The data –
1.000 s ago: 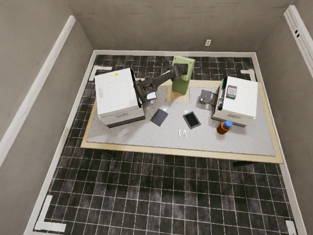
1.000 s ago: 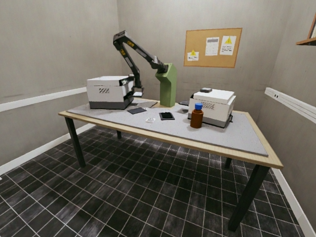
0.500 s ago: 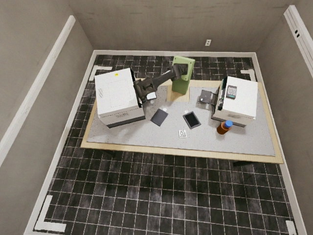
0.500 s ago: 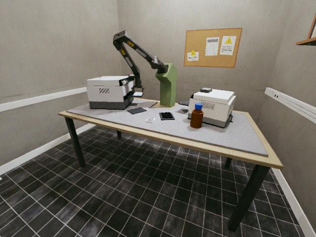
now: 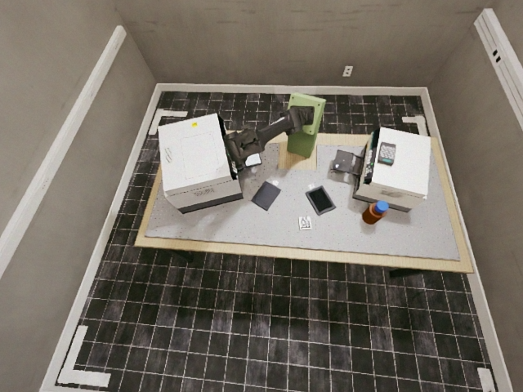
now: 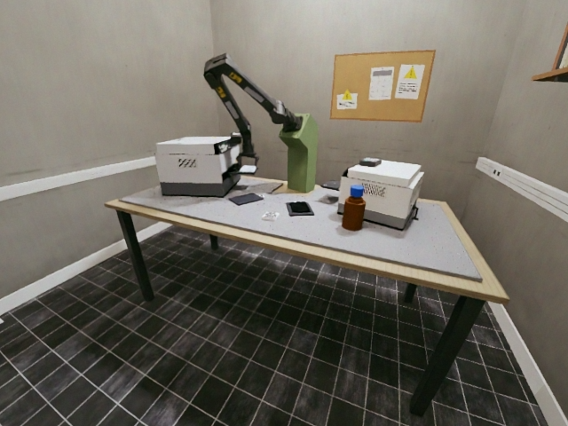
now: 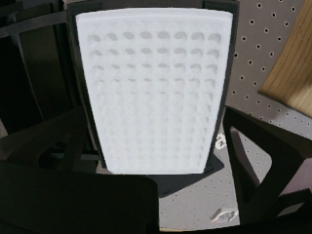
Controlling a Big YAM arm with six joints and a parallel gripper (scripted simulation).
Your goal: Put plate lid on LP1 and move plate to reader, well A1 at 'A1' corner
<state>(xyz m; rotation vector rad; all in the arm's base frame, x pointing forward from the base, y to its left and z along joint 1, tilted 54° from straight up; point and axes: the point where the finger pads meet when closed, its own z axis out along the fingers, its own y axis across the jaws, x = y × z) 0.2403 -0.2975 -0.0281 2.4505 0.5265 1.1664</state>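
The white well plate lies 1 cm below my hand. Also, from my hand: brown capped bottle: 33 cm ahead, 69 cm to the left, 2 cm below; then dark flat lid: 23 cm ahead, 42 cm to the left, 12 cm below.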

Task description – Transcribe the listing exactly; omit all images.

Exercise output –
1.000 s ago: 
1.000 s ago: 
0.500 s ago: 
0.500 s ago: 
now: 
now: 
now: 
Controlling a Big YAM arm with six joints and a parallel gripper (scripted simulation).
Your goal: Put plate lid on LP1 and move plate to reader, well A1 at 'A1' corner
<state>(xyz m; rotation vector rad; all in the arm's base frame, x pointing forward from the base, y to its left and z along joint 1, tilted 54° from straight up; point and axes: the point where the finger pads meet when closed, its own z axis out along the fingers, its own y axis across the jaws, x = y × z) 0.2403 -0.2975 -0.0281 2.4505 0.5265 1.1664</state>
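The white well plate lies 1 cm below my hand. Also, from my hand: brown capped bottle: 33 cm ahead, 69 cm to the left, 2 cm below; then dark flat lid: 23 cm ahead, 42 cm to the left, 12 cm below.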

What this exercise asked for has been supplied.